An array works well when there are a static number of vertices and this
number is known in advance. In this case the array can be pre-allocated.
If the vertices are numbered consecutively, then the array can support
direct access; otherwise a binary search may be required. An advantage
of an array is that all the vertices can be visited by simply walking
through the array entries.
A list is typically the least preferable of the data structures. Its
advantage is that all the vertices can be visited by simply walking
through the list. However, to find a vertex will require O(V) time and
to insert a vertex may require O(V) time if the list is sorted.
The red-black tree has the advantage of finding a vertex in O(lg V) time.
Data Structures for Edges
The two most common representations for edges are a matrix and an
adjacency list.
Adjacency Matrix
An adjacency matrix is a two dimensional array whose dimensions are equal to
the number of vertices.
Values of the entries
- If the graph is undirected, then the entries
adj[x][y] and adj[y][x] are 1 if and only if there
is an edge connecting vertices x and y. Otherwise the entry is 0.
- If the graph is directed, then the entry adj[x][y] is 1 if
and only if there is a directed edge from vertex x to vertex y.
-
If the problem does not allow a vertex to have an edge to itself, then the
diagonal of the adjacency matrix is set to either 1's or 0's,
depending on which is more convenient for the algorithm.
- If the edge requires more information, then an edge class is created
and instances are allocated for each edge. In this case an entry points
either to the appropriate edge instance or is null, indicating the
lack of an edge.
Implementation: If the language supports a bit data type, then
matrices are typically stored as bit arrays. However, if either
the language does not support a bit data type or the edges are
represented as instances, then an integer or edge array is
typically used.
Adjacency List
An adjacency list is a list of vertices to which a vertex has connections
(i.e., it is a list of vertices that are attached to this vertex by edges).
In an adjacency list representation, each vertex typically points to
its adjacency list of edges. In an undirected graph, if there is an edge
from x to y, then the adjacency list for x will have an entry for y and
the adjacency list for y will have an entry for x.
Matrices versus Lists
As a rough rule of thumb, matrices are typically used for dense arrays and
adjacency lists for sparse arrays. The reason is that matrices consume
less space for dense arrays and adjacency lists consume less space for
sparse arrays. However, space is only one consideration. Other factors
must also be taken into account:
- Inserting an edge, determining if an edge exists, and deleting an
edge all take O(1) time in a matrix but potentially O(V) time
in an adjacency list. If time is of the essence and these
operations predominate, then a matrix may be the best choice, period.

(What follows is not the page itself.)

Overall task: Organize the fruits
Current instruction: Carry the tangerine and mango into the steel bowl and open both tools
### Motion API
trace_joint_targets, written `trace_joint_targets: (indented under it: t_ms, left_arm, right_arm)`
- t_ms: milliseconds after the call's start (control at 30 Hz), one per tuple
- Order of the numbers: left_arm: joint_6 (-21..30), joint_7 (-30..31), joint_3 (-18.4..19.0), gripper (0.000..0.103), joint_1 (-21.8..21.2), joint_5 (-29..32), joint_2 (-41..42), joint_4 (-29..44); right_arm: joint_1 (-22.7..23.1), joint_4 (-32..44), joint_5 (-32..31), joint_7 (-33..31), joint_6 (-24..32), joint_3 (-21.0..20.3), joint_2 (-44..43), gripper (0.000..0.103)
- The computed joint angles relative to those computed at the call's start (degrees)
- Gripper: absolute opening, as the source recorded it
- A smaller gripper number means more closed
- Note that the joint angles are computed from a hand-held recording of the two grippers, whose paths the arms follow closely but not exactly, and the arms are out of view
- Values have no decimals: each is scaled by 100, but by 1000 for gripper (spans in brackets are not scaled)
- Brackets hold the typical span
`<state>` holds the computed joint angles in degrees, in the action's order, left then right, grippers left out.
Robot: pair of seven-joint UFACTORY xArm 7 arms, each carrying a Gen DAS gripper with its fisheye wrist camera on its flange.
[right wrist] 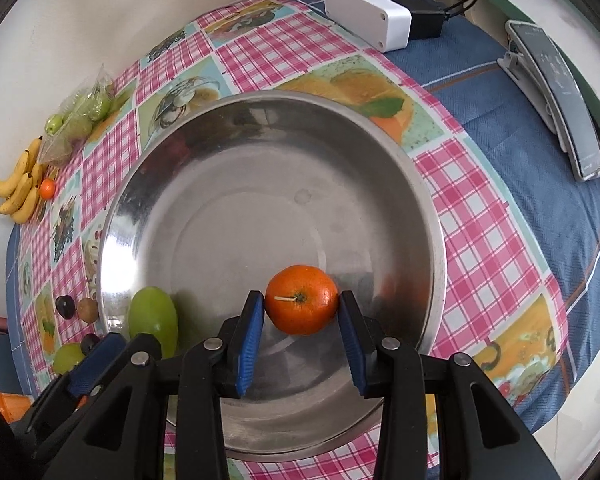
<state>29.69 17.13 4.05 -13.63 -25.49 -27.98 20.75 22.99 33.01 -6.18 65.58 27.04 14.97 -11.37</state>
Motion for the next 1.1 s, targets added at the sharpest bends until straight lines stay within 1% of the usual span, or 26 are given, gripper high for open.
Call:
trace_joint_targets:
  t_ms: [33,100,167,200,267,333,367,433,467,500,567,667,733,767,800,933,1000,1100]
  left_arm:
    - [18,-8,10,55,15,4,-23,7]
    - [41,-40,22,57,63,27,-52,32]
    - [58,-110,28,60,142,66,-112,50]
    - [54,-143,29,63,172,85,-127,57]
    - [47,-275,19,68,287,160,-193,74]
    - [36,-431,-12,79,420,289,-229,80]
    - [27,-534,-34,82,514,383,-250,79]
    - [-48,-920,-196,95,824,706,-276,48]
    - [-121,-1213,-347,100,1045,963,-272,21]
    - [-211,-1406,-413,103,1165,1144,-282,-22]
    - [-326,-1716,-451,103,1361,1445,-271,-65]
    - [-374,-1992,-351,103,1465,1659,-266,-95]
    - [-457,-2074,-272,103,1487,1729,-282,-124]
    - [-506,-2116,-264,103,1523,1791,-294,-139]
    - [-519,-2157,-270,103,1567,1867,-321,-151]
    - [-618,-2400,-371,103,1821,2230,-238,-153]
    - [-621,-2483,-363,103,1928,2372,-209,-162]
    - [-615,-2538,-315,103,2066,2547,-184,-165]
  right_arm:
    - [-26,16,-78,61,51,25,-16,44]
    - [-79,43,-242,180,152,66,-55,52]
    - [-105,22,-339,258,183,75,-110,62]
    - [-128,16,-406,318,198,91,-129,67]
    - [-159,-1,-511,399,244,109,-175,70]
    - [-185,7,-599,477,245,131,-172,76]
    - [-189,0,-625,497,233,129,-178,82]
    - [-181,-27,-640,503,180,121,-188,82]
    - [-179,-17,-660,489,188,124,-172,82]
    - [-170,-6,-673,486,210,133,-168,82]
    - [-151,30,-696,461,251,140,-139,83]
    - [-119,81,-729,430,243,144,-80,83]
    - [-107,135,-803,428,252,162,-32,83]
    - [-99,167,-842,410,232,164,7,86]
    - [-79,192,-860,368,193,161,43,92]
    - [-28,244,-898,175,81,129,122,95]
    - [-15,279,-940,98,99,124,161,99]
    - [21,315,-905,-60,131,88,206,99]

- Initializing a matrix takes O(V^2) time. Consequently, while subsequent
operations may be fast, the initial start-up time for any algorithm
involving a matrix requires O(V^2) time. Hence, any algorithm
involving a matrix is minimally an O(V^2) algorithm.
Important: This is a case where Big-O notation can trip
you up. In a long-running system like an airline reservation system,
the most important consideration is generally how long the steady-state
operations take, not how long the initialization step takes.
Consequently, while an algorithm may appear to be O(n^2) because
of the initialization time, for all intents and purposes the
algorithm may act like an O(n) algorithm or an O(1) algorithm if
it runs for a long period of time. Nonetheless, in computing the
Big-O running time of an algorithm, the time devoted to the
initialization steps must be included.